Task instructions:
Take the data below and repeat it exactly.

Data extract:
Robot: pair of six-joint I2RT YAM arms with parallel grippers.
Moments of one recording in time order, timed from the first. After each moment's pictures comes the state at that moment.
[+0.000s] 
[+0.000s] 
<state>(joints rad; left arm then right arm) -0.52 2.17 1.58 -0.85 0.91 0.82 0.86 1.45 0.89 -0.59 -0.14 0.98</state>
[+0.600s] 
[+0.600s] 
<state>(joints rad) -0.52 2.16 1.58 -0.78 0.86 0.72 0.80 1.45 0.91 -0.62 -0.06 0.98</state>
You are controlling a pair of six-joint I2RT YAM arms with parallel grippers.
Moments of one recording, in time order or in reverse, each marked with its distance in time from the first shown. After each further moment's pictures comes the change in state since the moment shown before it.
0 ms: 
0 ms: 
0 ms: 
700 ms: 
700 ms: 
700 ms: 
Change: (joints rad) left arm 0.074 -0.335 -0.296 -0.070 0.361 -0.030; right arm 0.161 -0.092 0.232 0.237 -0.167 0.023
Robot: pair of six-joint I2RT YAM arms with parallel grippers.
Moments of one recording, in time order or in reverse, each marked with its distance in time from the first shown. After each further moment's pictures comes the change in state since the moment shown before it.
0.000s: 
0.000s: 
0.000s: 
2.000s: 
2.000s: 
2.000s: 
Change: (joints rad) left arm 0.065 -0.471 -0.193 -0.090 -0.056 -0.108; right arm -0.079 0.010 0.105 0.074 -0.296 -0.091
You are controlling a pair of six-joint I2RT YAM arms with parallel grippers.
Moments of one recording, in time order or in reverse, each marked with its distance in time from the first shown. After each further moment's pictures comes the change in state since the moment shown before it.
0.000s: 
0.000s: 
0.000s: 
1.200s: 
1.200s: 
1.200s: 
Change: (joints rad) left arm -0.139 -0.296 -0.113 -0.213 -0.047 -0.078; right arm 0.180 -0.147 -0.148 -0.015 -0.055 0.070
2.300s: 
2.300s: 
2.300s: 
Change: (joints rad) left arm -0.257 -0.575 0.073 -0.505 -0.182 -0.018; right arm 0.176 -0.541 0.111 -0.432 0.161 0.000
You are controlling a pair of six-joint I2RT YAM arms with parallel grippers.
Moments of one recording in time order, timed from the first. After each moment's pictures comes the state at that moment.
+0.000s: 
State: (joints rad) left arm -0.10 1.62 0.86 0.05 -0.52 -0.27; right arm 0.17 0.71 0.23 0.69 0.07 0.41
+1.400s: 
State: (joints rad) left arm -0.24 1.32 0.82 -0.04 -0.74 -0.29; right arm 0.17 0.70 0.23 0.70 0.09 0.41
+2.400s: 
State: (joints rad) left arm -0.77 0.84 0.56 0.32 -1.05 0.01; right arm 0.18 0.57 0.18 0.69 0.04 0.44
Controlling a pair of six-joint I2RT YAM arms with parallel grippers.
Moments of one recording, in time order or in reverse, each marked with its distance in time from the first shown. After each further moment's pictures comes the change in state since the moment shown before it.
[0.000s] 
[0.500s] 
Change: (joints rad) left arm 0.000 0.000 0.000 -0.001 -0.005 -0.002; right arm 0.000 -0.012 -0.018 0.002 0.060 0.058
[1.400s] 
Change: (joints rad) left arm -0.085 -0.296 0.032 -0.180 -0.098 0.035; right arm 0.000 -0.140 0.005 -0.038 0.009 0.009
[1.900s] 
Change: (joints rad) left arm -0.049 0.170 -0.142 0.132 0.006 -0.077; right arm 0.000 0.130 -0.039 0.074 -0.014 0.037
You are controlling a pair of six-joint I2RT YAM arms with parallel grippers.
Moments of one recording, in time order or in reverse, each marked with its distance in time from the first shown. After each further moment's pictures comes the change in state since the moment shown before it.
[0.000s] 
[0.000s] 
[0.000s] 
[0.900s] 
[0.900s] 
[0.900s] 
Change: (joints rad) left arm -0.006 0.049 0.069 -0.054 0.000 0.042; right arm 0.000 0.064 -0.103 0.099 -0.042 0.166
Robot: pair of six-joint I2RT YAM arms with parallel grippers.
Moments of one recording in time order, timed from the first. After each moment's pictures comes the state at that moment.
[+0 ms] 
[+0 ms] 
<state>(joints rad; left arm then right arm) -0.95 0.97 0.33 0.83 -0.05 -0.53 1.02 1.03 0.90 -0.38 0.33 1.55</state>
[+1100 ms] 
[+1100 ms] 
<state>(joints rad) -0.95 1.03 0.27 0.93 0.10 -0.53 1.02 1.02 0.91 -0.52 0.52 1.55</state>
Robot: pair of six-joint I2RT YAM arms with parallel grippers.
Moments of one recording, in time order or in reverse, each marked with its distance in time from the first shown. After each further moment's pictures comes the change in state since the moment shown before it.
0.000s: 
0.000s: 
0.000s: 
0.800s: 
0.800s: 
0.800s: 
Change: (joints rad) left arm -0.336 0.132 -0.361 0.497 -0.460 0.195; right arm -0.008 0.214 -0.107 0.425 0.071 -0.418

Worked solution:
Robot: pair of six-joint I2RT YAM arms with parallel grippers.
Moments of one recording in time order, timed from the first. After each moment's pictures comes the state at that moment.
[+0.000s] 
[+0.000s] 
<state>(joints rad; left arm then right arm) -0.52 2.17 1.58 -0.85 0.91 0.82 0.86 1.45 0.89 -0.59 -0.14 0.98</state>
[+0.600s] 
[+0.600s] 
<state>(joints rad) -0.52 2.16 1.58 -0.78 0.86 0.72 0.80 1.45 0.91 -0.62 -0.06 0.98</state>
You are controlling a pair of six-joint I2RT YAM arms with parallel grippers.
Moments of one recording, in time order or in reverse, each marked with its distance in time from the first shown. After each further moment's pictures comes the change in state since the moment shown before it.
0 ms: 
0 ms: 
0 ms: 
700 ms: 
700 ms: 
700 ms: 
Change: (joints rad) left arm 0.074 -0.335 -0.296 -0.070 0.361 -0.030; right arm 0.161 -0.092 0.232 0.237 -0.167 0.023
Robot: pair of six-joint I2RT YAM arms with parallel grippers.
Moments of one recording, in time order or in reverse, each marked with its distance in time from the first shown. After each further moment's pictures comes the change in state since the moment shown before it.
0.000s: 
0.000s: 
0.000s: 
2.000s: 
2.000s: 
2.000s: 
Change: (joints rad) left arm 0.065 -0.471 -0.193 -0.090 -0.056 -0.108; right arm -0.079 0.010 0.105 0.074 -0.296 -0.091
You are controlling a pair of six-joint I2RT YAM arms with parallel grippers.
Moments of one recording, in time order or in reverse, each marked with its distance in time from the first shown. After each further moment's pictures comes the change in state since the moment shown before it.
0.000s: 
0.000s: 
0.000s: 
1.200s: 
1.200s: 
1.200s: 
Change: (joints rad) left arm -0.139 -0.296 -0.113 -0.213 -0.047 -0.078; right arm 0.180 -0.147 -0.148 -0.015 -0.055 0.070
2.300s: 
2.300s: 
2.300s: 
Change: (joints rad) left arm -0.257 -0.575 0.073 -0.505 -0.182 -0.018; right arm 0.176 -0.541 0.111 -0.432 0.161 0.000
You are controlling a pair of six-joint I2RT YAM arms with parallel grippers.
Moments of one recording in time order, timed from the first. After each moment's pictures comes the state at that moment.
+0.000s: 
State: (joints rad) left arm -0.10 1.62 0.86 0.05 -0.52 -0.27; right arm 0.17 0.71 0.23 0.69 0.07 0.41
+1.400s: 
State: (joints rad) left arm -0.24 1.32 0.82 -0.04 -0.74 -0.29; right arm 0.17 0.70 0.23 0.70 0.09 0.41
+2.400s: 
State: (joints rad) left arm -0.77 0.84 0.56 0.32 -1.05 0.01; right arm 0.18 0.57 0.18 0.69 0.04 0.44
Controlling a pair of six-joint I2RT YAM arms with parallel grippers.
Moments of one recording, in time order or in reverse, each marked with its distance in time from the first shown. After each further moment's pictures comes the change in state since the moment shown before it.
[0.000s] 
[0.500s] 
Change: (joints rad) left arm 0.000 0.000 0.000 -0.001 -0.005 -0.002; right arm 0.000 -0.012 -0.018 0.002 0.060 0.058
[1.400s] 
Change: (joints rad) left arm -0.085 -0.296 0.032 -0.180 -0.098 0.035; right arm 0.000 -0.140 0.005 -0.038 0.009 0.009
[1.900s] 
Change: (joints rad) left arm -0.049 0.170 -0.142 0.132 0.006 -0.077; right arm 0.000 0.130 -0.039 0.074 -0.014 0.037
You are controlling a pair of six-joint I2RT YAM arms with parallel grippers.
Moments of one recording, in time order or in reverse, each marked with its distance in time from the first shown. After each further moment's pictures comes the change in state since the moment shown before it.
[0.000s] 
[0.000s] 
[0.000s] 
[0.900s] 
[0.900s] 
[0.900s] 
Change: (joints rad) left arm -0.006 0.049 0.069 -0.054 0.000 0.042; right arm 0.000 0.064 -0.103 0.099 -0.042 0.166
Robot: pair of six-joint I2RT YAM arms with parallel grippers.
Moments of one recording in time order, timed from the first. After each moment's pictures comes the state at that moment.
[+0 ms] 
[+0 ms] 
<state>(joints rad; left arm then right arm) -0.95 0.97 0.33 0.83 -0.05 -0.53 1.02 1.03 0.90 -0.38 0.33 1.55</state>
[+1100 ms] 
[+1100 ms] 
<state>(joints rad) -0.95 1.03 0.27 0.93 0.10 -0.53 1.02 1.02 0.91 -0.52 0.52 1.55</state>
Robot: pair of six-joint I2RT YAM arms with parallel grippers.
Moments of one recording, in time order or in reverse, each marked with its distance in time from the first shown. After each further moment's pictures comes the change in state since the moment shown before it.
0.000s: 
0.000s: 
0.000s: 
0.800s: 
0.800s: 
0.800s: 
Change: (joints rad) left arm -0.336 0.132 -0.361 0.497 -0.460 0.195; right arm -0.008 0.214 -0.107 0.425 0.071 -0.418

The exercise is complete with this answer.